Rear Window Loop

You too can look out the Rear Window window.
Rima Sabina Aouf
Published on June 04, 2013

Overview

The 2013 Sydney Film Festival is bringing out Jeff Desom's intense, insanely complex-looking video installation Rear Window Loop. Projected on a 10m-long surface, the panoramic piece allows you to see the world as it appeared to Jimmy Stewart's paranoid, wheelchair-bound photojournalist Jeff in Hitchcock's Rear Window — possible murders and all.

The effect is created by splicing scenes together in After Effects, a process more complicated than it sounds in this sentence. "I dissected all of Hitchcock's Rear Window and stitched it back together in After Effects," says Desom on his website. "I stabilised all the shots with camera movement in them. Since everything was filmed from pretty much the same angle I was able to match them into a single panoramic view of the entire backyard without any greater distortions. The order of events stays true to the movie's plot."

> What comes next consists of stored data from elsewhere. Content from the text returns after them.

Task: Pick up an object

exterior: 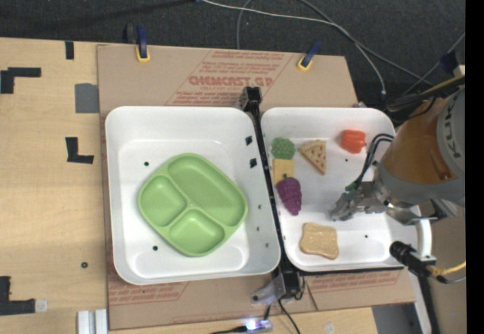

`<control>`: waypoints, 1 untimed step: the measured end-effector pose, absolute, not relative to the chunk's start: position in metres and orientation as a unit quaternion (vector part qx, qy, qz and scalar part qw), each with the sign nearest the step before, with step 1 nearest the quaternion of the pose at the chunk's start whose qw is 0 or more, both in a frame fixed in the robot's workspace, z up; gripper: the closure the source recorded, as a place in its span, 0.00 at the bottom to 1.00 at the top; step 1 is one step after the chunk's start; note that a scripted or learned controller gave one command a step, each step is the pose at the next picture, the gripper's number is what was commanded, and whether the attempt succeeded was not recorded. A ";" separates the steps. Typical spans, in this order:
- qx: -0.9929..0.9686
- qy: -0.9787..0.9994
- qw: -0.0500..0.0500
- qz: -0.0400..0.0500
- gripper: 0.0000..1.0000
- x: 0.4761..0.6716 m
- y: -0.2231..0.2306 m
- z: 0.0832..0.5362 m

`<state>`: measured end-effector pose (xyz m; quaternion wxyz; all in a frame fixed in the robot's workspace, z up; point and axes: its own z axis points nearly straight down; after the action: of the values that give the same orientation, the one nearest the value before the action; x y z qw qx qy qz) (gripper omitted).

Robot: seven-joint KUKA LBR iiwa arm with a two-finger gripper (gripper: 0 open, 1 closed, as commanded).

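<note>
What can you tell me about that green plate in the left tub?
The green plate looks like smooth, light-green plastic, a rounded rectangle with three hollows: one long one and two smaller ones, split by raised ridges. Nothing lies in the hollows. It lies flat, turned at a slant, near the middle of the left tub, touching just the tub's floor. The toy food lies in the other tub, where the pincer is.

Pale green three-compartment plastic plate (193, 204). Glossy white shallow bins (121, 174). Purple toy grape bunch (290, 195), tan toy toast slice (319, 241), orange-red toy pepper (352, 140), green-topped yellow toy piece (283, 157), tan toy wedge (314, 156).
</note>
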<state>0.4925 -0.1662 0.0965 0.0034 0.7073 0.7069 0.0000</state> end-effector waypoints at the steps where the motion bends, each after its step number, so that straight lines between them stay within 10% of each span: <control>1: 0.707 0.708 0.001 0.000 1.00 0.497 -0.165 0.158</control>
<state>0.4965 -0.1648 0.1578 0.0005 0.7065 0.7077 0.0002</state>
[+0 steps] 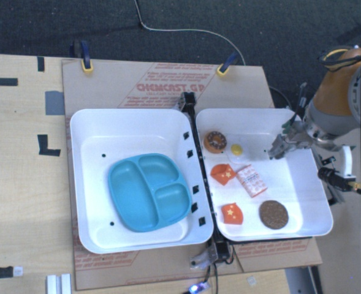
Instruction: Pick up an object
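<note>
The right bin [303, 182] holds several small items: a brown doughnut [216, 141], a small yellow piece [236, 149], a red wedge [223, 174], a red-and-white packet [251, 180], a red block with a yellow mark [231, 214] and a round brown cookie [273, 214]. My gripper [278, 149] hangs over the right side of this bin, right of the yellow piece and above the packet. It touches none of them. Nothing shows between its fingers.
The left bin [85, 139] holds a blue divided tray [149, 190]. A black divider with clips [195, 164] separates the bins. Both stand on a cardboard sheet [162, 84] clamped at the back. A cable [186, 32] runs behind it.
</note>
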`<state>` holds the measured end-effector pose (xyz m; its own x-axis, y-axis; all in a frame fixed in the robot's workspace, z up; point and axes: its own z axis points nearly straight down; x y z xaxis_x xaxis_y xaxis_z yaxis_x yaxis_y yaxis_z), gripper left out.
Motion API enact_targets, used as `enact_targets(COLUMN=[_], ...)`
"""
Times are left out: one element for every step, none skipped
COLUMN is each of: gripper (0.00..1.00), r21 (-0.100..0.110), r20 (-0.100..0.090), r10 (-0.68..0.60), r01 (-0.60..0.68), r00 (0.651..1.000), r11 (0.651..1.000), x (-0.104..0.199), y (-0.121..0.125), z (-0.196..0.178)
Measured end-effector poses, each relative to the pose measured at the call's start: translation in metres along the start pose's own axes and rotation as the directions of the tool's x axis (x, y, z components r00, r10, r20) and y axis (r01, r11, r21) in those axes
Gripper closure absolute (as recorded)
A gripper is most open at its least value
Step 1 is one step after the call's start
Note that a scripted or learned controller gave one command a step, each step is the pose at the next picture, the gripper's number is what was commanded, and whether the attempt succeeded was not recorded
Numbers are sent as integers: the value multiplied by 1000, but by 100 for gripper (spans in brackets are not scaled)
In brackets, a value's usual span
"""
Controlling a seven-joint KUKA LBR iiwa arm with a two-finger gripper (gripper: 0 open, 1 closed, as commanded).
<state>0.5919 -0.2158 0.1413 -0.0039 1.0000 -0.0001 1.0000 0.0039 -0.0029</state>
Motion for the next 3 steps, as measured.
enact_targets(gripper=[100,100,100], r21=[-6,-4,-1], r20=[1,0,-1], r10=[2,2,-1], r01=[-2,-2,1], r00=[1000,1000,1000], r11=[1000,1000,1000], x=[7,7,60], y=[-3,-3,-5], z=[-60,-102,-88])
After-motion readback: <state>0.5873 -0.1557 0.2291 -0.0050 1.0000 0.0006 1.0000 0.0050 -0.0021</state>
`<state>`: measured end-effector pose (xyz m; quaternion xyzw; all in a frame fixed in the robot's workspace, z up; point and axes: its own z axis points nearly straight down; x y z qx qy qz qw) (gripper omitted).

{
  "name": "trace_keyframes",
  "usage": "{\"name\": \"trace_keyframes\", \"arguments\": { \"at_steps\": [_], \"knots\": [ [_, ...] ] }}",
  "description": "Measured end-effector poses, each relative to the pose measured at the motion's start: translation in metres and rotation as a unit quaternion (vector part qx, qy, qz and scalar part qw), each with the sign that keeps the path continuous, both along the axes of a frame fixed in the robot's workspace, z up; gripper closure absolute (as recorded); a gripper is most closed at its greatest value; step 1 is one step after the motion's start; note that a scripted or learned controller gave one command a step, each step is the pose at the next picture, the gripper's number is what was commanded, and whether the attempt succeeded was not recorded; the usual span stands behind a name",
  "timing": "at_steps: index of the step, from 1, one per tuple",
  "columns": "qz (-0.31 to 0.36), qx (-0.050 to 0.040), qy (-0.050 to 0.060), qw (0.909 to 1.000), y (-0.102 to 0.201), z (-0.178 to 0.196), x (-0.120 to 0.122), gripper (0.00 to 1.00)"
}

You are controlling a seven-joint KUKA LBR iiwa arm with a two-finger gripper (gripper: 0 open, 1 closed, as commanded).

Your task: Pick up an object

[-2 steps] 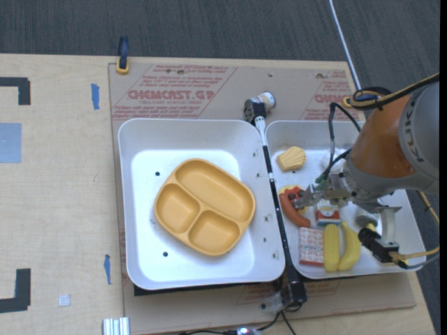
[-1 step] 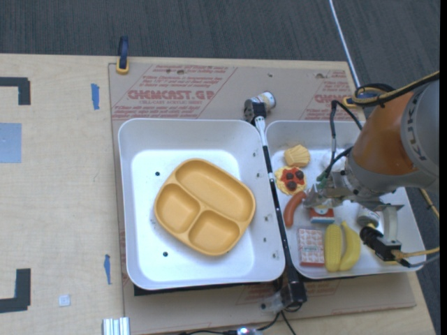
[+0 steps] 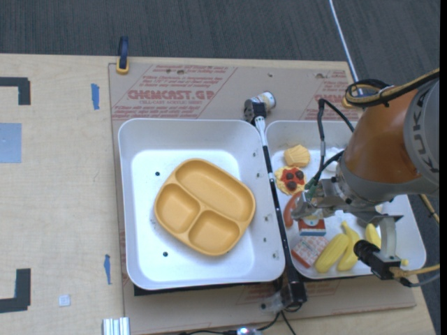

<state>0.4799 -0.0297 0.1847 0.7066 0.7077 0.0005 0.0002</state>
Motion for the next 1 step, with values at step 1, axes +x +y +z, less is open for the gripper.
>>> {"name": "trace_keyframes", "arguments": {
  "at_steps": [1],
  "knots": [
    [0.000,-0.0001,-0.002,1.0000,0.0000,0.0100,0.0013,1.00]
  ]
}}
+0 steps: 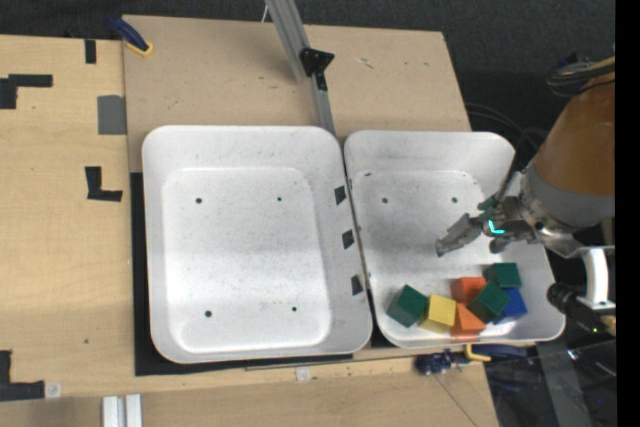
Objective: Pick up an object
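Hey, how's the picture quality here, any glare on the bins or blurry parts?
In the camera view, the left white plastic bin shows a bright washed-out patch along its lower floor; the right white bin is lit more evenly; the grey two-finger gripper looks soft and casts a faint shadow; the small coloured blocks stay fairly sharp.

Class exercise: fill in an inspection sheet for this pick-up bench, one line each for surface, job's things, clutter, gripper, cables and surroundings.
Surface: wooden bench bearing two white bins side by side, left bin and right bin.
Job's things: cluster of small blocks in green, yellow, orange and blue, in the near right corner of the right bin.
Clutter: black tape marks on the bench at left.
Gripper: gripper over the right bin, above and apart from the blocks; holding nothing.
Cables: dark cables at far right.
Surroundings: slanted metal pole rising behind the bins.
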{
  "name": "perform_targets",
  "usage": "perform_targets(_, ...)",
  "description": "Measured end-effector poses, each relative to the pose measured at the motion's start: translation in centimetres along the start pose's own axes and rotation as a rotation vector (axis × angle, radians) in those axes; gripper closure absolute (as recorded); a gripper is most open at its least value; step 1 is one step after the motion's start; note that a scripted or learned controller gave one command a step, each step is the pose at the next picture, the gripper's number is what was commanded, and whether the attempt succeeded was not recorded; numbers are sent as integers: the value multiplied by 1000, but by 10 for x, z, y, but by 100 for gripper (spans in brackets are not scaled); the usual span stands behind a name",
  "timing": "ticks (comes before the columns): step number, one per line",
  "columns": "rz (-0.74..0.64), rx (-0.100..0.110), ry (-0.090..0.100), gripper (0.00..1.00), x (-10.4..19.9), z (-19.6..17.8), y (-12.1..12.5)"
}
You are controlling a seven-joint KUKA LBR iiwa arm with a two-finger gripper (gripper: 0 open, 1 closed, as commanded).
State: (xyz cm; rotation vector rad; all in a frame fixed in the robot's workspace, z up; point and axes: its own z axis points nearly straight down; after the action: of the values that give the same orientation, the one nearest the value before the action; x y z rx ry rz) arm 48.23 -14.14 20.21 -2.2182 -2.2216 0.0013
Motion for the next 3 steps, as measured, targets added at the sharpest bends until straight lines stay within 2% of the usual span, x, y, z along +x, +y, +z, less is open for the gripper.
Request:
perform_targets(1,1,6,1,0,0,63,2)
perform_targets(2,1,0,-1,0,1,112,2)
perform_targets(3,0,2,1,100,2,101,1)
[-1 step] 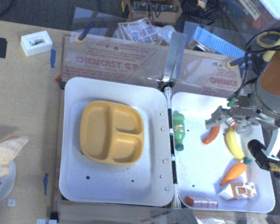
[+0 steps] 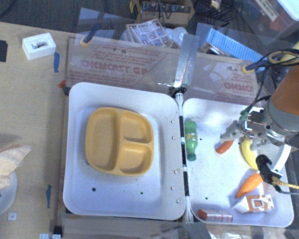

The three-channel projection runs for 20 minutes. You can get a good idea of the process as well as the finished product in this video, also from Dessom's site.

Rear Window Loop won Best Remix in the Vimeo Awards and Golden Nica at Ars Electronica and will be installed at the Sydney Film Festival Hub at Lower Town Hall, which since last year has been the festival's route to incorporating art happenings, interdisciplinary works and playtime, acknowledging the role of film outside the cinema. It's curated by Sydney's favourite cultured revellers, The Festivalists (Jurassic Lounge).

You can see Rear Window Loop at the Sydney Film Festival Hub at Lower Town Hall from June 6-14 at 5-6pm and again from 10pm-midnight. The SFF itself runs from June 5-16.